# Staying Local



## linehand (Jul 23, 2011)

Anyone else try to stay local for their fishing stuff? I try to deal with my local shop to buy most of my gear. He usually has to order what I want but it's worth spending a few extra bucks to help a local business. Plus I like to b.s. with the owner and tell fishing fibs. :---) I do get attacked by the online bait monkey from time to time. Any time I drive by Bass Pro my steering wheel goes out of my control too.


----------



## Waterwings (Jul 23, 2011)

Unfortunately, the only place close-by to get fishing equipment here is Walmart. There is a place that carries fishing, hunting, and other outdoor items, but they're 30 miles away. Ordering online is the best bet around here if something special is needed.


----------



## Captain Ahab (Jul 23, 2011)

I always do - local to the boat (we order bait for the season from the Marina store) and teh tackle shop nearby my house is awesome - he has everything that is good and lots of custom stuff


----------



## fish devil (Jul 23, 2011)

:twisted: I'm lucky to have a GREAT store(Blackwater Sports Center) in my hometown. They cater to the customer bigtime. =D> If they don't have it, they can get it quick. The rods/reels are the same prices as Cabelas/BPS offers. I stopped in yesterday and picked up a 7'6" Team Daiwa L&T pitching rod.


----------



## 200racing (Jul 27, 2011)

we used to have a cool lil shop. pbs came in and they closed down i now go between bps and academy for store purchases.


----------



## Spook (Jul 28, 2011)

I buy my plastics local , theres a guy here that pours his own and will mix up any color you want. Its a lil more expensive than buying from chain stores but its cool to have your own custom worm color.


----------



## LonLB (Aug 7, 2011)

hey linehand where at in SW MI are you?


Ya I usually always buy local, unless I take a trip over to the BPS in Portage IN.

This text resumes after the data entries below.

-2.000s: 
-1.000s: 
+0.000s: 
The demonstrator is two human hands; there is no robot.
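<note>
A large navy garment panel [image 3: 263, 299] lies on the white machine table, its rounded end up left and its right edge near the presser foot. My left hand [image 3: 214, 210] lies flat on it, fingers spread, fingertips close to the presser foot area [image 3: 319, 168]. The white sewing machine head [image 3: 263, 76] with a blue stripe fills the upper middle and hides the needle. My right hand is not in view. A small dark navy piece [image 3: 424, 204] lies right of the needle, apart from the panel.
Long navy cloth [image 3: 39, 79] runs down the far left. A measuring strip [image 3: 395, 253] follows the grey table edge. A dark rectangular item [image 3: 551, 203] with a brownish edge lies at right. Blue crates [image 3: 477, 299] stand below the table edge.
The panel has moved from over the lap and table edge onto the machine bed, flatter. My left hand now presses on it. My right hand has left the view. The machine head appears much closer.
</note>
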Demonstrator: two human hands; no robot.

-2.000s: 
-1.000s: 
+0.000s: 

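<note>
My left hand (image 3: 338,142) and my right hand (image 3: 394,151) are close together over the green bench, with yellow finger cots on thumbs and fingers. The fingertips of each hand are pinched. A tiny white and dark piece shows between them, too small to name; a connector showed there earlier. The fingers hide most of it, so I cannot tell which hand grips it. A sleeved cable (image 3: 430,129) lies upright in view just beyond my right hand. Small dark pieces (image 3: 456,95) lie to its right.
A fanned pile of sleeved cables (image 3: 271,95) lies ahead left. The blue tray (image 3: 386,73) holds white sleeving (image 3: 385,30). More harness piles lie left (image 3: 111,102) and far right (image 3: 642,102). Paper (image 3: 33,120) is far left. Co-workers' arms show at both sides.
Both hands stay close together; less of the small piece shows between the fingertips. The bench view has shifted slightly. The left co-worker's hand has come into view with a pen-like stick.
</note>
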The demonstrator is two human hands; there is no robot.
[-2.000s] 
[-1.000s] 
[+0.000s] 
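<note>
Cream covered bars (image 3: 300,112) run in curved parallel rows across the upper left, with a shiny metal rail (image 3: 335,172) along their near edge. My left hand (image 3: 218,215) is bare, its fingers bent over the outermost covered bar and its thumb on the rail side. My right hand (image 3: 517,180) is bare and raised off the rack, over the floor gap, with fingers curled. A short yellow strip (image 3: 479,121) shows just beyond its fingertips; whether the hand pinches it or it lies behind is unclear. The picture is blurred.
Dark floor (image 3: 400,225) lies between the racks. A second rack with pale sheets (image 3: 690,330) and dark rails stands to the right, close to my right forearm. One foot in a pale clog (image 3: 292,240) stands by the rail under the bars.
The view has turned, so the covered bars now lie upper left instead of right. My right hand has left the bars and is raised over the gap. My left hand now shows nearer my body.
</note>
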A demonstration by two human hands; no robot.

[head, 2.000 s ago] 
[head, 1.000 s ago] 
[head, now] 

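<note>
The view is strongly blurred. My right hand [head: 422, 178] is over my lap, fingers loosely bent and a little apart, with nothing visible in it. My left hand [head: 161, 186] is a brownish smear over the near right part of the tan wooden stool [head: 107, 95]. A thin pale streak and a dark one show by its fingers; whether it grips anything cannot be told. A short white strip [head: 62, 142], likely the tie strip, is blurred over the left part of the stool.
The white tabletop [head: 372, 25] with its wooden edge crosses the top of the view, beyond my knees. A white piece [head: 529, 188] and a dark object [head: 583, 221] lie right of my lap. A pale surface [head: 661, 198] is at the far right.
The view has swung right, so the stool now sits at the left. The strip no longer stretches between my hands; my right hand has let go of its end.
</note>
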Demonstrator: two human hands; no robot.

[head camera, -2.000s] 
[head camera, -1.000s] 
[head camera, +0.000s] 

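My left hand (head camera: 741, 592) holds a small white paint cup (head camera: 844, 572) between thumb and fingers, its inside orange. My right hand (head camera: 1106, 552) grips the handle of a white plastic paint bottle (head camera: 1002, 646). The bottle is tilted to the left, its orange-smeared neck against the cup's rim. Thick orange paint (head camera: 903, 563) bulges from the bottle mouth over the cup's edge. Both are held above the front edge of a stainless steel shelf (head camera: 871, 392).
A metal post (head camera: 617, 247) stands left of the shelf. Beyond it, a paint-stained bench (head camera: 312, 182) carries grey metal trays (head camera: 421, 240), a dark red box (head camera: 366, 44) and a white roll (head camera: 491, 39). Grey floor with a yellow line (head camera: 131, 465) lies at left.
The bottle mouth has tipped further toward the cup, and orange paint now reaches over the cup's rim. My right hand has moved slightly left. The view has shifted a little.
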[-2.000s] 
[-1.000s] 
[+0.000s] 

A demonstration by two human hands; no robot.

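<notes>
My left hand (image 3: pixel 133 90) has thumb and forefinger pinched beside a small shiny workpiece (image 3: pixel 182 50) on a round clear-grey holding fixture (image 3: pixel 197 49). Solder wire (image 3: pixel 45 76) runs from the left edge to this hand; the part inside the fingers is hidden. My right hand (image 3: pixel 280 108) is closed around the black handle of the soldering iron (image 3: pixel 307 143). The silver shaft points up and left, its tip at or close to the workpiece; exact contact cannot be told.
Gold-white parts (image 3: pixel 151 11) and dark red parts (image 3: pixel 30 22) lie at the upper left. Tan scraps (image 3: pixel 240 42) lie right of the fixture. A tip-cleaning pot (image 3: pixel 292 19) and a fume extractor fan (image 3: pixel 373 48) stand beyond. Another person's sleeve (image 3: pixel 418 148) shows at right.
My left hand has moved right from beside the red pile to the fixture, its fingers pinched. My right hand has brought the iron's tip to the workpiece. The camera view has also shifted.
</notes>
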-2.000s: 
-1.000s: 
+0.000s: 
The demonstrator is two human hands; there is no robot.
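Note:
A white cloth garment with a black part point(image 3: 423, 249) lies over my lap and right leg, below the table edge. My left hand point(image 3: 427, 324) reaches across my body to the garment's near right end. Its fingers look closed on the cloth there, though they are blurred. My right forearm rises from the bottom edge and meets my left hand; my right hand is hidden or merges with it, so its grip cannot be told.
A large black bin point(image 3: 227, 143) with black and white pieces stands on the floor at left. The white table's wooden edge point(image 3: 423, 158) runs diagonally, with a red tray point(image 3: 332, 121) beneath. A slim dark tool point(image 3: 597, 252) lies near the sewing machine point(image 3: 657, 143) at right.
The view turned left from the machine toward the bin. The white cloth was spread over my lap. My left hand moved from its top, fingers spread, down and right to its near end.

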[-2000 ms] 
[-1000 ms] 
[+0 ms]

Lunkers, and D&R sports in KZ00.

Lunkers has more stuff, but VanDam's shop usually only carries the best stuff.


----------



## linehand (Aug 7, 2011)

LonLB said:


> hey linehand where at in SW MI are you?
> 
> 
> Ya I usually always buy local, unless I take a trip over to the BPS in Portage IN.
> ...



I am on the east side of Niles less than 10 min from Lunkers. Not too far from Klinger Lake. I go to Lunkers often but usually for Monday wings. I try to buy from Trailhead Mercantile in Niles.


----------



## gillhunter (Aug 8, 2011)

linehand said:


> LonLB said:
> 
> 
> > hey linehand where at in SW MI are you?
> ...



I am from Middlebury, Indiana originally, and always shopped at Bristol Sporting Goods (Bristol, Indiana) until it went out of business several years ago. Then started running to Lunkers. There is one bait shop in Winder that we buy from now. The big box stores have been tough on the small guys!


----------



## shamoo (Sep 10, 2011)

fish devil said:


> :twisted: I'm lucky to have a GREAT store(Blackwater Sports Center) in my hometown. They cater to the customer bigtime. =D> If they don't have it, they can get it quick. The rods/reels are the same prices as Cabelas/BPS offers. I stopped in yesterday and picked up a 7'6" Team Daiwa L&T pitching rod.


X2


----------